崩した文字で「むふ」と書いて『はな』と読みました。
戸籍もそんな崩した文字で記入されていました。
昨年のブログに詳細に書いています。紹介します。
その日は、仕事で休日出勤して提案書を作成していて「そのた」と入力して変換すると「その墓」と表示されて、縁起でもないなぁと思いつつもう一度「そのた」と入力すると「その墓」と出てくる。
電話が鳴ったので出ると、妻から「おばぁちゃんが、今、亡くなったって、病院から電話」とありました。
私は、もの心が付いたときから小学校の2年生まで祖母と二人で暮らしていました。
両親の記憶は殆どありません。特に父親の記憶は皆無に等しい。小学校の3年生のときに、初めて家族全員で暮らしたことを覚えています。祖母は1892年だったかな、明治27年に生まれたので19世紀の人です。20世紀の後半に亡くなったわけですね。92歳の天命でした。
おおよそ100年近く生きてきて、子供のころ、関東大震災の話や戦争体験、そして戦後初めて婦人に参政権が与えられて初めて選挙に行った時のこと。

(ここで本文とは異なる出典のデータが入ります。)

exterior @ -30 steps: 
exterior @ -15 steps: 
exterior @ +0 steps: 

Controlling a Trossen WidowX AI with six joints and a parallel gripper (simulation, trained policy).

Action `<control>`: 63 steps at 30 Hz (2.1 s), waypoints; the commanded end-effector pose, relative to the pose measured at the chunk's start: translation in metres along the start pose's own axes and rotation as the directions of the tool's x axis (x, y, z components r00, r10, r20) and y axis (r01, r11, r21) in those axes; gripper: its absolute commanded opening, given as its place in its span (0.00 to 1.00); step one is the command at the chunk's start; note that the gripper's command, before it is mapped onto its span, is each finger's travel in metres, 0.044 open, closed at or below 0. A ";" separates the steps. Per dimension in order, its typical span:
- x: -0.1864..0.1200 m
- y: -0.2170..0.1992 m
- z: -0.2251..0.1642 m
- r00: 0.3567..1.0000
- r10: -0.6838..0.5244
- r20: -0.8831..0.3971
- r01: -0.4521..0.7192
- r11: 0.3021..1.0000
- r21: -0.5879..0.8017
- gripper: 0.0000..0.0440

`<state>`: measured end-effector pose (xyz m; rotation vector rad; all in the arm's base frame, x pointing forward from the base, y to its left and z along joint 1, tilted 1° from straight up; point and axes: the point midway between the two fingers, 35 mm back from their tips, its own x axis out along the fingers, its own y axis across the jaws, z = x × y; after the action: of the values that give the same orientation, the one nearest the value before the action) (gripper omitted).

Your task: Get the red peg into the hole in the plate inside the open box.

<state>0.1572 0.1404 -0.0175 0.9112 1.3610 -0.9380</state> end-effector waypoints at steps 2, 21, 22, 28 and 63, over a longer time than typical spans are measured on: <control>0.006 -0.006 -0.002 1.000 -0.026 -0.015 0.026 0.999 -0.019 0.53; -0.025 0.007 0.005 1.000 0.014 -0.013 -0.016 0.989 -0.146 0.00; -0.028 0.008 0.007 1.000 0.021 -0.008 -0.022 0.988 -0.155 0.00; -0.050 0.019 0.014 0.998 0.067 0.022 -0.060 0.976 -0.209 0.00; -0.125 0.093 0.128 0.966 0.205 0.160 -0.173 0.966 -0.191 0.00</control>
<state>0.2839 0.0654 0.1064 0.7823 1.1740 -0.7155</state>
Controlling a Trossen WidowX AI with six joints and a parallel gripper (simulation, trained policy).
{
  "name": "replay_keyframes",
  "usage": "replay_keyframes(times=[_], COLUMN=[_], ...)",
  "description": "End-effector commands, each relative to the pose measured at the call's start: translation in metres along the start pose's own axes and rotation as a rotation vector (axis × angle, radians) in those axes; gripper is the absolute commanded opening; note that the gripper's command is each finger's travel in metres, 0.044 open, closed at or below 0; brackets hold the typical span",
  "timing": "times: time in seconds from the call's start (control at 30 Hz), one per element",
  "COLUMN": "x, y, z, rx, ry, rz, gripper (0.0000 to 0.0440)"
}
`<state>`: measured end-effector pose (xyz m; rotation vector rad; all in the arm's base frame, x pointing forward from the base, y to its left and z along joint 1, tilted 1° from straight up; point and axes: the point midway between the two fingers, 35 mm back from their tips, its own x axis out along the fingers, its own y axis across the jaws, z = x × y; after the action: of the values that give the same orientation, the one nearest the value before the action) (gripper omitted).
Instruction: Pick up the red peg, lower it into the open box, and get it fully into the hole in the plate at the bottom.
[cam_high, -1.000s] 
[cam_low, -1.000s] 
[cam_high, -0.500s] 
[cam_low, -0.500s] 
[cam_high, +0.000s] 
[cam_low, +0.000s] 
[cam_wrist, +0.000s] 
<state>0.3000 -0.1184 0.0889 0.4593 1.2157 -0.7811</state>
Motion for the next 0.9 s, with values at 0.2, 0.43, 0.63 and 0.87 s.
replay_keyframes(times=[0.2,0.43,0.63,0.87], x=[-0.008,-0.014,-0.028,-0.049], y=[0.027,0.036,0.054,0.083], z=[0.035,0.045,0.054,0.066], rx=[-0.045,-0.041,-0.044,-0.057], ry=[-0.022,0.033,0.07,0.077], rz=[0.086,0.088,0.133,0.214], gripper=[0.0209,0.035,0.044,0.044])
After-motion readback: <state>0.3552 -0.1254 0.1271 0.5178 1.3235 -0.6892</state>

新婚当時は、前田公爵のお屋敷で若様養育係りをしていた祖父との話や、面白い話題をずいぶんと聞きました。
祖母の話を聴いていると、作家の「戸部銀作」という方の紹介記事を読むと、この人も親戚なんだなぁと分かります。祖母の話は、いづれ書きたいと思っています。

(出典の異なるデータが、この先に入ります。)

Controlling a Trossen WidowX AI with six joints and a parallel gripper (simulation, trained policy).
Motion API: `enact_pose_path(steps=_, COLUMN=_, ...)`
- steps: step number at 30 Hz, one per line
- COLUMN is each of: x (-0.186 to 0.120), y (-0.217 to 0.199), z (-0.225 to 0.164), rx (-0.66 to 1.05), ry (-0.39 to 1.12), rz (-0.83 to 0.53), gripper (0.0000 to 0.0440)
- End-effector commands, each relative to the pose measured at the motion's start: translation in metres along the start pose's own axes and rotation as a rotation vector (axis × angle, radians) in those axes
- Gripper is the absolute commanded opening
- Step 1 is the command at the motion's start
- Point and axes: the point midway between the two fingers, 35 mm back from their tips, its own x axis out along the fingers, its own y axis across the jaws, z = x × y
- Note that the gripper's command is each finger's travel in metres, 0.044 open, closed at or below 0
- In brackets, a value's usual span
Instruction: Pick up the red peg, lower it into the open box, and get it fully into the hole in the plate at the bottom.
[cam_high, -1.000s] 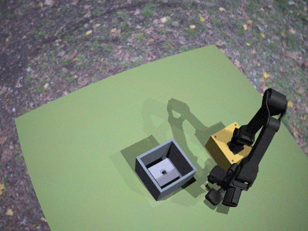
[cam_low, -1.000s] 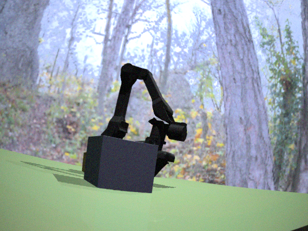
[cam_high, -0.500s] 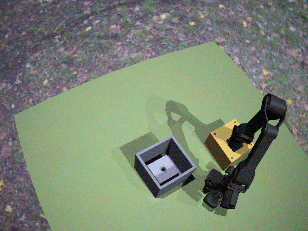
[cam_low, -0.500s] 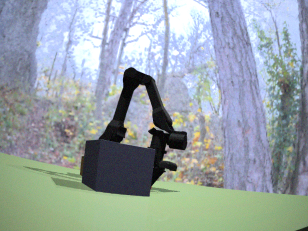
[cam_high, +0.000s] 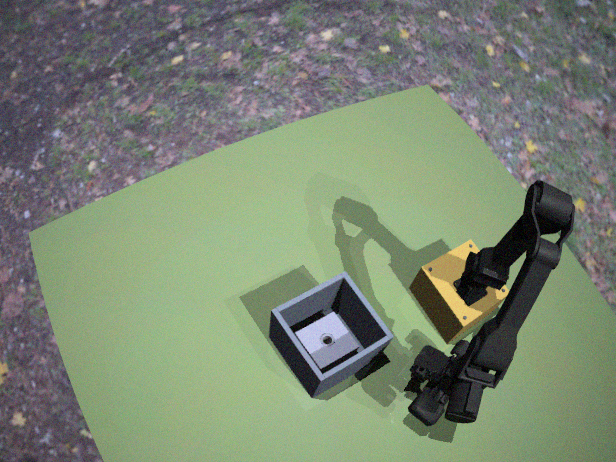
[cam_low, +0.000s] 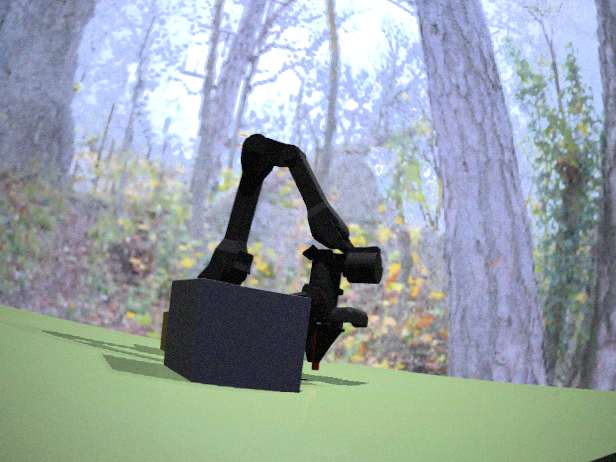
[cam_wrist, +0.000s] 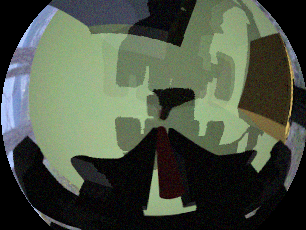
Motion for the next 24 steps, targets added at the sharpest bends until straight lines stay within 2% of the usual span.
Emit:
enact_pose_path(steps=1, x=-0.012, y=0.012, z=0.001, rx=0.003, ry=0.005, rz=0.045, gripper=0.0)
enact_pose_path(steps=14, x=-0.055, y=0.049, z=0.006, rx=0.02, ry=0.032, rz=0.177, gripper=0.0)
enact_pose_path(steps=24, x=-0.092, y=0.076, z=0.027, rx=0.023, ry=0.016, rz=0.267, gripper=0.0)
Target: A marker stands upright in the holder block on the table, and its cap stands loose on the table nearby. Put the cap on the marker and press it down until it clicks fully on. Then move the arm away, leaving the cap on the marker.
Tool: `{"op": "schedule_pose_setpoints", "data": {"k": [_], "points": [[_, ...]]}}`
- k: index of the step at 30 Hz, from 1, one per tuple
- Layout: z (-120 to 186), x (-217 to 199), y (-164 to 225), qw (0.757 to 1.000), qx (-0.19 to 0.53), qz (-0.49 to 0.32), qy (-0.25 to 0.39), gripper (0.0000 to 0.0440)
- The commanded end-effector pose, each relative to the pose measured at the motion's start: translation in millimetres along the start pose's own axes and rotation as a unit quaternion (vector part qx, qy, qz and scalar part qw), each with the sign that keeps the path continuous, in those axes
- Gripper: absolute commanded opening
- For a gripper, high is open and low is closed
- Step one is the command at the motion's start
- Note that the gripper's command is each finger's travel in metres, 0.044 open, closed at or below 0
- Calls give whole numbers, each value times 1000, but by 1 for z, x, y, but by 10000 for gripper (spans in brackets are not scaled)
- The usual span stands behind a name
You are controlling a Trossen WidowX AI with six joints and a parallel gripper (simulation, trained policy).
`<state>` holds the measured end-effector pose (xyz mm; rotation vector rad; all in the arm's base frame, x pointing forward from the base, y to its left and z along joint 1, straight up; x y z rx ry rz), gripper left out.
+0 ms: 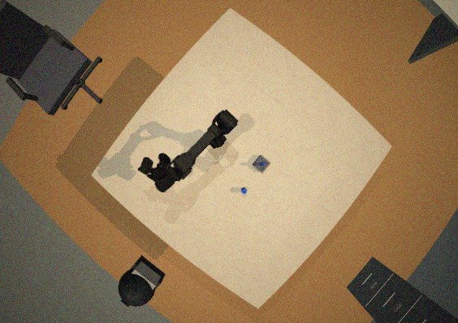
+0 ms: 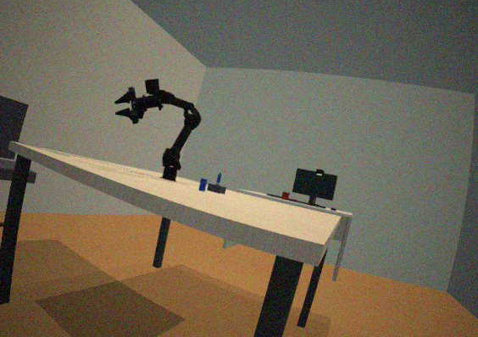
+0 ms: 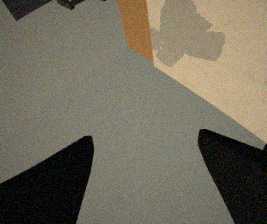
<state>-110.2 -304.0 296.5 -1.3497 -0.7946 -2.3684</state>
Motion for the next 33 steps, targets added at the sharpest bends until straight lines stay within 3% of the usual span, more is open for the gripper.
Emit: {"op": "schedule_pose_setpoints", "data": {"k": [1, 33], "points": [[-1, -6, 8, 1000, 5, 1, 13, 319], [13, -71, 70, 993, 36, 10, 116, 317]]}}
Point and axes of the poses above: the point midway between the two fingers, 35 mm back from their tips, its own z axis back along the fingers, its own x axis across the jaws, y = z × x, the point moved 2 cm from there along z, back along the fingers, and after that the axes turned 11 degrees about z, right-handed, at the moved point
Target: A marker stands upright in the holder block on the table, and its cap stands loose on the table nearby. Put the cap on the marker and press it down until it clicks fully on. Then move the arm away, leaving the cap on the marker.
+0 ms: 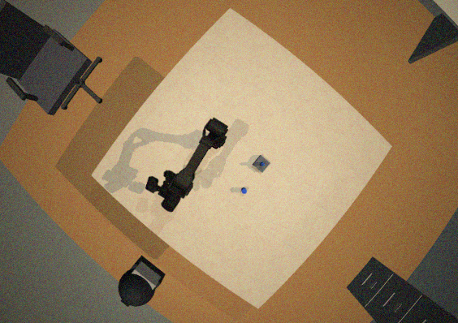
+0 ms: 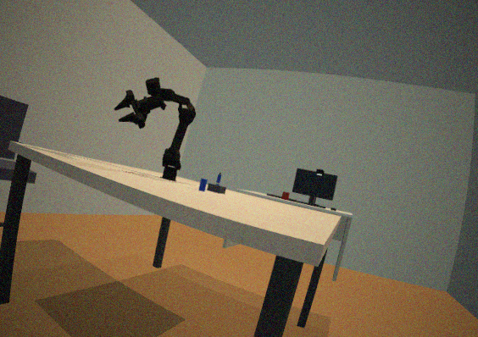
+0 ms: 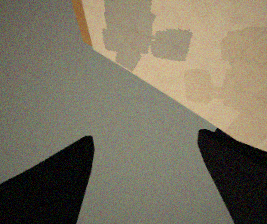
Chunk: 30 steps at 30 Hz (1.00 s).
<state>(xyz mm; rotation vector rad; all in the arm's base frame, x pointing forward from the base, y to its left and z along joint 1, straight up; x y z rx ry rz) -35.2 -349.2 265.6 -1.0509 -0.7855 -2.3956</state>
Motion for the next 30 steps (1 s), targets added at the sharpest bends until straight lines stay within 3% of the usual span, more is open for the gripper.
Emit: {"op": "schedule_pose_setpoints", "data": {"k": [1, 30], "points": [[-1, -7, 7, 1000, 3, 0, 12, 317], [12, -75, 52, 995, 14, -8, 94, 316]]}}
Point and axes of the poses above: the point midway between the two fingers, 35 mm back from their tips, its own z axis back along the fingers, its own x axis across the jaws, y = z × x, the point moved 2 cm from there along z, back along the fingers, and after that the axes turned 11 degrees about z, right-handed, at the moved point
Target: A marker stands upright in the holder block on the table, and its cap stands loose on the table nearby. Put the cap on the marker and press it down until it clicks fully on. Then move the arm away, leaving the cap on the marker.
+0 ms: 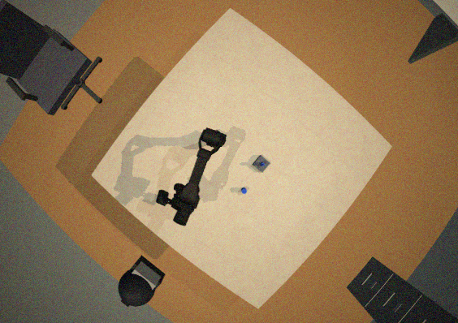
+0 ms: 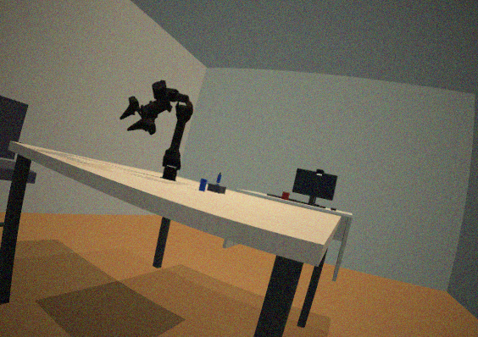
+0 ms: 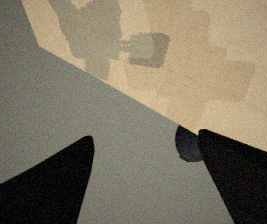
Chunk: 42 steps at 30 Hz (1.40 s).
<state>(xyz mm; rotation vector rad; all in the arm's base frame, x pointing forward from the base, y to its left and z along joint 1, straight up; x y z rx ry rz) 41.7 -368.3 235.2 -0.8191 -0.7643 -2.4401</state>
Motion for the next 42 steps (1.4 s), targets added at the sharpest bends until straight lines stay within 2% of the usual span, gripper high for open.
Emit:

そうそう前田さんは、祖母によるとお殿様と読んでいたとか。またNHKの会長だった前田氏が祖父が教えていた若様だったとか。何だか江戸時代からつい最近までの凝縮した人生を垣間見た感じ。
子供のころの話ですから、殆ど覚えていませんがテレビで歌の番組で流れていた曲を聴いて、この歌を作った上原げんとと言う人は、学生時代に家に下宿していたよとか言っていましたね。
あと、私が学校を病気で休んだとき、学校に欠席届けを出すと「風邪を引き候」とか、崩した字体で学校でも所謂草書体を読める先生もあまりいなかったように思います。なにしろ候文ですからね。確か国語の先生が担任の先生に翻訳していたように記憶しています
祖母を火葬場から骨壷に移し自宅に戻る間、ひざの上に置いた骨壷から伝わる暖かさは、今でも思い出すことが出来ます。